Data.
━━━

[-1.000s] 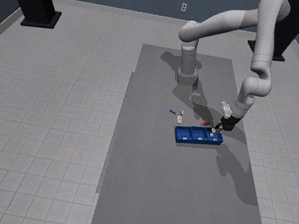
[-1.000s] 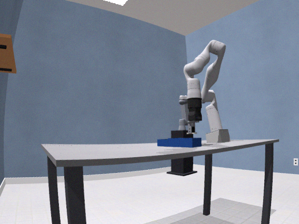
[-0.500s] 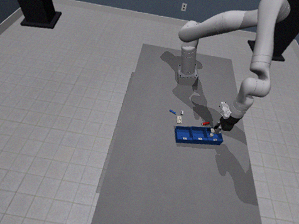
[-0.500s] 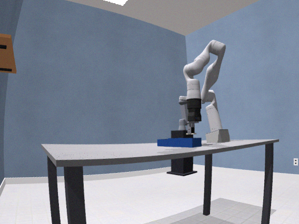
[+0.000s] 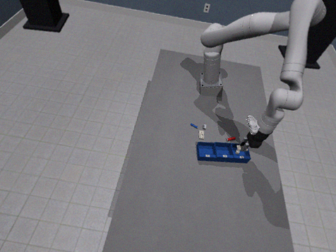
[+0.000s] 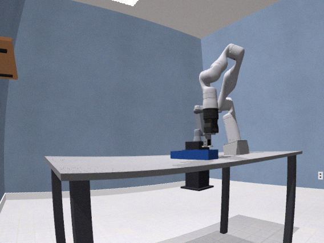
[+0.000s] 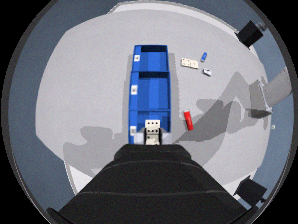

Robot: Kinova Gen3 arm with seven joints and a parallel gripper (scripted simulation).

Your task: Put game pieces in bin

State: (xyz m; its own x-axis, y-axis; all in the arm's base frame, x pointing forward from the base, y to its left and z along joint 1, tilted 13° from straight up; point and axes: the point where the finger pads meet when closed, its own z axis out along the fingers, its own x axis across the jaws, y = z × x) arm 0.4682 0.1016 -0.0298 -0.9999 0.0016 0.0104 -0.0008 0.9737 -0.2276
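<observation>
My gripper is now 60 mm above the die. The rest, counted from my hand: red cylinder 90 mm behind, 20 mm to the right, 70 mm below; blue three-compartment bin 10 mm ahead, 80 mm to the right, 60 mm below; grey-white piece 150 mm behind, 160 mm to the right, 70 mm below.
</observation>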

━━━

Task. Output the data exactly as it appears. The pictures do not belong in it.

Response area.
[-1.000s] 
[-1.000s] 
[-0.500s] 
[-0.500s] 
[+0.000s] 
[+0.000s] 
[+0.000s] 

Robot: Kinova Gen3 arm with seven joints and a parallel gripper (scripted simulation).

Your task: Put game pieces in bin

State: (xyz m; its own x-axis, y-axis; all in the arm's base frame, x pointing forward from the base, y to its left and z along joint 1, tilted 13° from straight up; point and axes: the point where the finger pads meet when closed, its own z axis out along the fingers, its own x axis across the jaws, y = z × x) arm 0.4682 0.1016 -0.0298 -0.9999 0.0016 0.0104 -0.0008 0.9737 -0.2276
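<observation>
My gripper is now 60 mm above the die. The rest, counted from my hand: red cylinder 90 mm behind, 20 mm to the right, 70 mm below; blue three-compartment bin 10 mm ahead, 80 mm to the right, 60 mm below; grey-white piece 150 mm behind, 160 mm to the right, 70 mm below.
</observation>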

The exercise has now been completed.